Here are the mutations in the outlier lineage vs. B.1.1.529 (i.e., shared and unique):

gene mutation outlier-lineage B.1.1.529? notes
ORF1ab S135R y    
ORF1ab T842I Y    
ORF1ab K856R   Y  
nuc C3037T Y Y B.1
nuc T5386G Y
ORF1ab G1307S Y    
nuc C4321T Y    
ORF1ab SL2083I   Y  
ORF1ab A2710T   Y  
ORF1ab L3027F Y    
nuc A9424G Y    
ORF1ab T3090I Y    
ORF1ab T3255I Y Y  
nuc C10198T Y    
nuc G10447A Y    
ORF1ab P3395H Y Y  
ORF1ab L3674F Y
ORF1ab SGF3675del Y Y  
ORF1ab I3758V   Y  
nuc C12880T Y    
ORF1ab P4715L Y Y B.1
nuc C15240T   Y  
nuc C15714T Y    
ORF1ab R5716C Y    
ORF1ab I5967V Y Y  
ORF1ab T6564I Y    
S T19I Y    
S LPPA24S Y    
S A67V   Y  
S HV69del   Y  
S T95I   Y  
S G142D Y Y  
S VYY143del   Y  
S NL211I   Y  
S V213G Y    
S 215EPEins Y
S G339D Y Y  
S S371F Y    
S S371L   Y  
S S373P Y Y  
S S375F Y Y  
S T376A Y    
S D405N Y    
S R408S Y    
S K417N Y Y  
S N440K Y Y  
S G446S   Y  
S S477N Y Y  
S T478K Y Y  
S E484A Y Y  
S Q493R Y Y  
S G496S   Y  
S Q498R Y Y  
S N501Y Y Y  
S Y505H Y Y  
S T547K   Y  
S D614G Y Y B.1
S H655Y Y Y  
S N679K Y Y  
S P681H Y Y  
S N764K Y Y  
S D796Y Y Y  
S N856K   Y  
S Q954H Y Y  
S N969K Y Y  
S L981F   Y  
nuc C25000T Y Y  
ORF3a T223I  Y    
E T9I Y Y B.1.1.529 fixed?
M D3G   Y B.1.1.529 fixed?
M Q19E Y Y B.1.1.529 fixed?
M A63T Y Y  
nuc C26858T Y    
nuc A27259C Y Y  
ORF6 D61L Y   (GAT->CTC)
nuc C27807T Y Y  
N P13L Y Y B.1.1.529 fixed?
N ERS31del Y   B.1.1.529 fixed?
N RG203KR Y Y (B.1.1.1)
N S413R Y    
rambaut commented 2 years ago

Will push this to the Pango committee to decide how to deal with this. Closing the issue. Thanks @bioinforME for posting this.

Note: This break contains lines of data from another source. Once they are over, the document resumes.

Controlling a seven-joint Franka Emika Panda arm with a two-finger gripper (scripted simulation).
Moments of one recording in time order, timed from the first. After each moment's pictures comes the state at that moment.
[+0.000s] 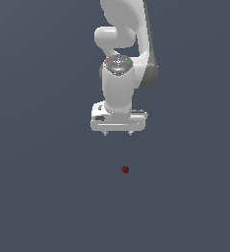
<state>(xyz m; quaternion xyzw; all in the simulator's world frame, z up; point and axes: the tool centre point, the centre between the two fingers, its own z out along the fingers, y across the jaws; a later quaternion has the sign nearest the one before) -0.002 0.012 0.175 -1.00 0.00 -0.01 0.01</state>
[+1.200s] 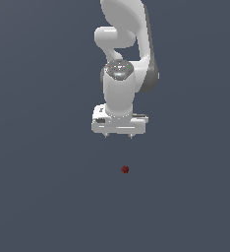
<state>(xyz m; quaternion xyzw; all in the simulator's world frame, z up) 0.004 0.015 0.166 -1.00 0.03 -0.01 0.01</state>
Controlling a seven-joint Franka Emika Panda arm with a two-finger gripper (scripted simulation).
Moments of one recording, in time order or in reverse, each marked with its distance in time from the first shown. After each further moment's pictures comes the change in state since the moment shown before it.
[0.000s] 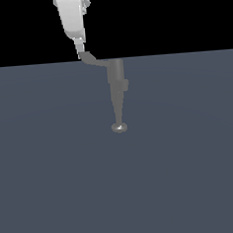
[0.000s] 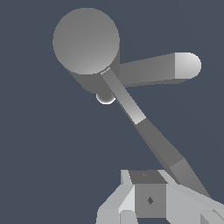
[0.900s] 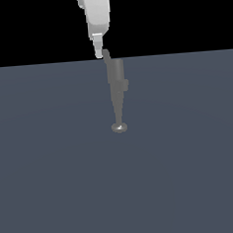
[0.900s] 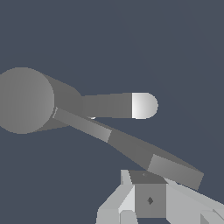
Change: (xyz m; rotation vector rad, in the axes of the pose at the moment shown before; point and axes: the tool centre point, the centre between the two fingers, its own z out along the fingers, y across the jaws) arm 0.048 0.052 -0.001 -0.001 0.001 -0.009
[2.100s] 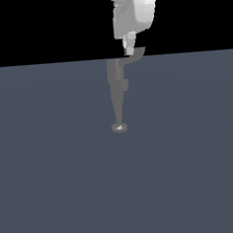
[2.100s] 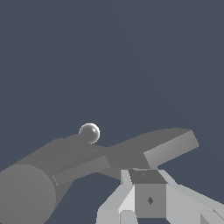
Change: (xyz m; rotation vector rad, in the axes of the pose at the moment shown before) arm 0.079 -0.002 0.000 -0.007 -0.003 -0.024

silcn commented 2 years ago

Very interesting; this gives us more insight into the evolution of Omicron, and tracking its progress may hint as to which mutations are actually important to Omicron. It even tells us which order the two mutations at 371 came in!

If the chronic infection hypothesis is true, there's no reason to believe patient zero would only have transmitted to one other person, and this is exactly what transmission to a second person would look like. Something similar happened with B.1.638 which was extremely diverse yet appeared to only be a small cluster in Nelson Mandela Bay.